The problem. Set down all of the entries exactly, leaving nothing out.

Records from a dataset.
++++++++++++++++++++

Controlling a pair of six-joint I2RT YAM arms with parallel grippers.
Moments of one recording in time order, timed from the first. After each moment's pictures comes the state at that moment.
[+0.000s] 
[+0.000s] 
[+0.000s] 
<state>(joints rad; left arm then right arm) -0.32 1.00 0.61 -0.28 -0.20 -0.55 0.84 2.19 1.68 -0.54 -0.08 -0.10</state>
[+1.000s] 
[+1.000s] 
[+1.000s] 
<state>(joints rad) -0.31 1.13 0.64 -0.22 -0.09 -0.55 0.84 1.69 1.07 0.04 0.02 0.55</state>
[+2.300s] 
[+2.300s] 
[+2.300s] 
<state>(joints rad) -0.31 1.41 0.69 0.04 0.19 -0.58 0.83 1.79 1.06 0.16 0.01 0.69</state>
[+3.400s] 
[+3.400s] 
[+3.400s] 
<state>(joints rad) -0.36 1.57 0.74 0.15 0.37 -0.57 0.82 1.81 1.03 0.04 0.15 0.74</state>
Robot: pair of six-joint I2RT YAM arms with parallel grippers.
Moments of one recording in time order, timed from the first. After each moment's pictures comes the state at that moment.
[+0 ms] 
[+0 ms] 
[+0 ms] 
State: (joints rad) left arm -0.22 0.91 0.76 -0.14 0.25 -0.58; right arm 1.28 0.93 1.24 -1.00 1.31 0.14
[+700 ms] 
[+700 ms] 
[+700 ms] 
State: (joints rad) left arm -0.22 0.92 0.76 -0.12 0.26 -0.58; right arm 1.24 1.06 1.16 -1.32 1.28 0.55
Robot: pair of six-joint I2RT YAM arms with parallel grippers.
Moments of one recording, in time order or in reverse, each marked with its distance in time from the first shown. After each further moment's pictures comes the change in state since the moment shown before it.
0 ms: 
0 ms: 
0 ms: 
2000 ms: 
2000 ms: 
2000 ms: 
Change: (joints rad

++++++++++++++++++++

Exercise output.
Controlling a pair of six-joint I2RT YAM arms with parallel grippers.
Moments of one recording in time order, timed from the first. After each moment's pictures comes the state at that moment.
[+0.000s] 
[+0.000s] 
[+0.000s] 
<state>(joints rad; left arm then right arm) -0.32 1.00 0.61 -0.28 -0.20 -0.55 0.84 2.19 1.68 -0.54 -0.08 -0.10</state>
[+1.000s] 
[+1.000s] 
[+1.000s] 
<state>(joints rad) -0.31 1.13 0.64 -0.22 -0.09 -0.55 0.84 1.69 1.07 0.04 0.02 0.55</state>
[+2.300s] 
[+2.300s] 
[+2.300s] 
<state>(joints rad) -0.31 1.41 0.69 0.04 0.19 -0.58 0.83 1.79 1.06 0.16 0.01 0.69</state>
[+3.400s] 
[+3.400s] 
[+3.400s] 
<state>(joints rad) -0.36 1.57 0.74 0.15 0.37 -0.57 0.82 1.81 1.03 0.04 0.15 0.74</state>
Robot: pair of six-joint I2RT YAM arms with parallel grippers.
Moments of one recording in time order, timed from the first. After each moment's pictures comes the state at that moment.
[+0 ms] 
[+0 ms] 
[+0 ms] 
State: (joints rad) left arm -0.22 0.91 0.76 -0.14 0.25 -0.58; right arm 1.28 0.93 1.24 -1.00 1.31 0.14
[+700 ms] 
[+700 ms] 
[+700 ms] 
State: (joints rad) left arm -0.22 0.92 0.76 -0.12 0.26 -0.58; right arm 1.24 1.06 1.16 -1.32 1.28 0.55
Robot: pair of six-joint I2RT YAM arms with parallel grippers.
Moments of one recording, in time order or in reverse, each marked with its distance in time from the first shown. After each further moment's pictures comes the change in state since the moment shown before it.
0 ms: 
0 ms: 
0 ms: 
2000 ms: 
2000 ms: 
2000 ms: 
Change: (joints rad

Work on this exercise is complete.